Une bonne surprise attend 46 millions de Français en 2008. Le taux du livret A, qui doit être révisé comme chaque année le 1er février, devrait atteindre 3,50 % et pourrait même être porté à 3,75 %. Les épargnants qui détiennent un livret A profiteront, du moins à ce titre, de la hausse conjuguée de l’inflation et des taux d’intérêt à court terme. Le livret bleu (distribué par le Crédit mutuel), le livret de développement durable (ex-Codevi) et le livret d’épargne populaire connaîtront des hausses de taux similaires.

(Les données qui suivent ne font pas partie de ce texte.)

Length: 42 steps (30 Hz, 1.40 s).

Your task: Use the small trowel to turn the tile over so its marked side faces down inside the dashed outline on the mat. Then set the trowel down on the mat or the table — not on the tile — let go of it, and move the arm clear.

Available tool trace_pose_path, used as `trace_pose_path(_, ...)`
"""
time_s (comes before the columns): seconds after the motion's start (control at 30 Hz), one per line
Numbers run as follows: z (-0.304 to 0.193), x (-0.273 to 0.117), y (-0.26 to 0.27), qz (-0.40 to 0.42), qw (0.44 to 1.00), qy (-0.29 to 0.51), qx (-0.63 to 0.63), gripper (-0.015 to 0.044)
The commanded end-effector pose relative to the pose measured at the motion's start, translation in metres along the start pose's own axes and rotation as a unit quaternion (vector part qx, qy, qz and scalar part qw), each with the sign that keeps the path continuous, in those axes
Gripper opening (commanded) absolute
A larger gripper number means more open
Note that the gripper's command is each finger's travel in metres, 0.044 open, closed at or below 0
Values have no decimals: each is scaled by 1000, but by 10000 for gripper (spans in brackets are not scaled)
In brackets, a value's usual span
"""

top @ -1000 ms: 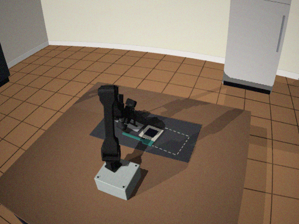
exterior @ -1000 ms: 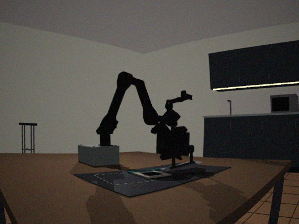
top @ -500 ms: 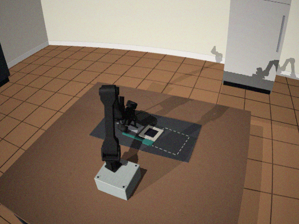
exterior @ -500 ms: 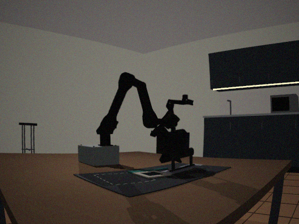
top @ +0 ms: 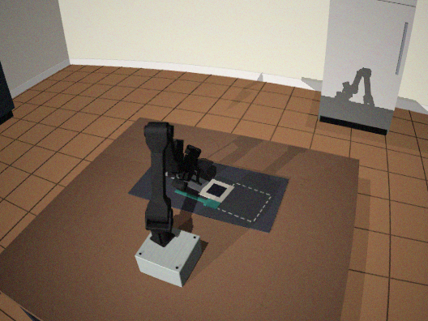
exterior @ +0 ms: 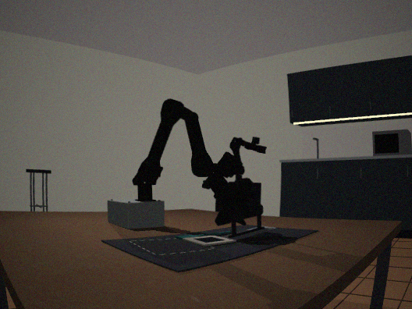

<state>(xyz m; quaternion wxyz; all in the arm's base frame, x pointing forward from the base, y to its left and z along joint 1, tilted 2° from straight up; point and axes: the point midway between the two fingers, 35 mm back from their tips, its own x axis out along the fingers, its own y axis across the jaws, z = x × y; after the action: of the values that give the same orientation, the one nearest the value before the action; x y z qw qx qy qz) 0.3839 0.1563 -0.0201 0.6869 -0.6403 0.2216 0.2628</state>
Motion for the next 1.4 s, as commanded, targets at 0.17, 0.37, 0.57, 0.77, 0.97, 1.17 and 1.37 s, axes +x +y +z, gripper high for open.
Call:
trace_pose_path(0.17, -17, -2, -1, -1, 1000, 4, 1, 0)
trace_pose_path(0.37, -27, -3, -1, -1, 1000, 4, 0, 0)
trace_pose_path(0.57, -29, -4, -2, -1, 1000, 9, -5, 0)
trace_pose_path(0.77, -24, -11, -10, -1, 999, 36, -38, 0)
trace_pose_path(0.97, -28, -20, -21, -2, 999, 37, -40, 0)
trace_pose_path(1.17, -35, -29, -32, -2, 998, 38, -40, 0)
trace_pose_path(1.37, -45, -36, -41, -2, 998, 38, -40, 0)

Le nouveau taux sera annoncé mi-janvier par le gouvernement, qui se contentera d’appliquer les règles établies en 2004. Pour mettre fin au psychodrame politique qui se jouait régulièrement lors de la remise à jour du taux de ce livret particulièrement populaire, un système de calcul automatique a été instauré. Il est réalisé deux fois par an et prend en compte la moyenne de l’inflation hors tabac sur douze mois et de l’Euribor à trois mois, majorée de 0,25 point.

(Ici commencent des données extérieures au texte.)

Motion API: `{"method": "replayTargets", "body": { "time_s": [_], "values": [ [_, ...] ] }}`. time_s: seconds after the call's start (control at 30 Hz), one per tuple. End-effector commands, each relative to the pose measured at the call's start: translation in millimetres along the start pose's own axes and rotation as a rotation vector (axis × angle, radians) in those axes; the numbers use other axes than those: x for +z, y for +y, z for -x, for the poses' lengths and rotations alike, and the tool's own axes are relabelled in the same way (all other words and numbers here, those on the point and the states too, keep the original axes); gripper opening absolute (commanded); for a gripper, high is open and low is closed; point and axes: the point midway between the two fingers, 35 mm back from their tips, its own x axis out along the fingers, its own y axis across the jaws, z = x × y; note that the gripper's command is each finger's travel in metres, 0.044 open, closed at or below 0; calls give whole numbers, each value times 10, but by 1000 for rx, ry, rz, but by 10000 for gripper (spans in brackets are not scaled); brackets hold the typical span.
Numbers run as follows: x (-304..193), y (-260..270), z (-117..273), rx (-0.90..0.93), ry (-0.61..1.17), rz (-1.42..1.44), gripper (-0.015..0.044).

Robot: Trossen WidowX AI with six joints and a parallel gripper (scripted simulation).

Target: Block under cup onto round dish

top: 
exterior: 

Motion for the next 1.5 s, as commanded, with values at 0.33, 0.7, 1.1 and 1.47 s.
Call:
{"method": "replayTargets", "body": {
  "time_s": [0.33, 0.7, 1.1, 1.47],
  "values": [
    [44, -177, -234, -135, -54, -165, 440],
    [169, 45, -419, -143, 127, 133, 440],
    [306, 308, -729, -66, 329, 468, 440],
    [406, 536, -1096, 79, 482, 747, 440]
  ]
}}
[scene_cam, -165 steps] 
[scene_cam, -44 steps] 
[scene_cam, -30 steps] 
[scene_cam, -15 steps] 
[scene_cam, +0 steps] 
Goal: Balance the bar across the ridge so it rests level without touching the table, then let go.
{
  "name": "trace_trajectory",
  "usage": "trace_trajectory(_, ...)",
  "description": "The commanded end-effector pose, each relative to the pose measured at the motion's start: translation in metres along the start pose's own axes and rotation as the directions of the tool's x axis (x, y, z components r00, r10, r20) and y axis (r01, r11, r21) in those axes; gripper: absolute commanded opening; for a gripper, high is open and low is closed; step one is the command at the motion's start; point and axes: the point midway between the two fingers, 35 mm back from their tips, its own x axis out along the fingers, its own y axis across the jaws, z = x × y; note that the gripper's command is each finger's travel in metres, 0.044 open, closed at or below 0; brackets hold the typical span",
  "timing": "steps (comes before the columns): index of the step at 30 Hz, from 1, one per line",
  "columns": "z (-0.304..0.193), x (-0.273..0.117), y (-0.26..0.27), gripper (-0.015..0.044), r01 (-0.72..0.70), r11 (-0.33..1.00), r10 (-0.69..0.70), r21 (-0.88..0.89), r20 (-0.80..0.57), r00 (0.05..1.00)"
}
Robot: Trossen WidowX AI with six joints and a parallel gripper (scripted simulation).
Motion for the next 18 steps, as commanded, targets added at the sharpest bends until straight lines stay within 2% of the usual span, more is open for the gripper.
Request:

Aucune dérogation à ce calcul n’est admise sauf si le nouveau taux ne permet pas de «préserver le pouvoir d’achat des épargnants». Ce qui est loin d’être le cas. La rémunération du livret A qui est de 3 % aujourd’hui devrait donc augmenter de 0,50 point en février, voire de 0,75 si les taux d’intérêt se tendent ou si l’inflation persiste.

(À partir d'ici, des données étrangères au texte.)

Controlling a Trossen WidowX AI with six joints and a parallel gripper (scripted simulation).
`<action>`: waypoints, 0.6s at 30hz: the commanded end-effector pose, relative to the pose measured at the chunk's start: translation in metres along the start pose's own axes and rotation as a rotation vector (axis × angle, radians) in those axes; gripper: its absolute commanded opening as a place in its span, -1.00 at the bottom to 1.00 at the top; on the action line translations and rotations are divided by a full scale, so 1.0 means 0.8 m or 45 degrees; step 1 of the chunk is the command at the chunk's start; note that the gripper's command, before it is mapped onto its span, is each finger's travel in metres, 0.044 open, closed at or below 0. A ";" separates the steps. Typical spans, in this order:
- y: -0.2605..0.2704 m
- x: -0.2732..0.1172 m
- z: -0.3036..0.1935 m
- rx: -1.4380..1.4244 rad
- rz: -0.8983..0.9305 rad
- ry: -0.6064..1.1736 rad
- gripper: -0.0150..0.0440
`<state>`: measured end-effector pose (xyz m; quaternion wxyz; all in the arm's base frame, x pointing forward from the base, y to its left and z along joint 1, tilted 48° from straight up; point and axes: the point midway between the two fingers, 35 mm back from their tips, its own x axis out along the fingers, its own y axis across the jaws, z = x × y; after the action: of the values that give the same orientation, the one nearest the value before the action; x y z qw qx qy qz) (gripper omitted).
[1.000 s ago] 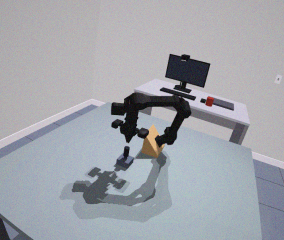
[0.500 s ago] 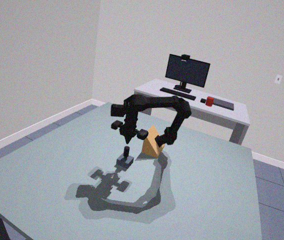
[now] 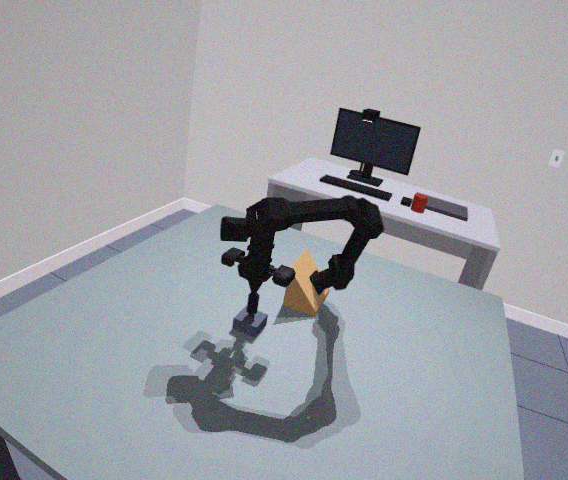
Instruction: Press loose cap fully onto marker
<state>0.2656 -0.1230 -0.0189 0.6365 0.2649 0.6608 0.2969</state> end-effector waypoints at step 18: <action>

Le livret A, créé en 1818, a connu d’amples variations depuis son lancement. Le point bas a été atteint le 1er août 2005, avec une rémunération de 2 %. Et il faut remonter à plus de dix ans, en 1996, pour retrouver une rémunération aussi élevée que celle qui attend les épargnants français en 2008. À 3,50 %, le livret A est promis à un vif succès l’an prochain, surtout si les marchés boursiers restent aussi chahutés qu’ils le sont en ce moment.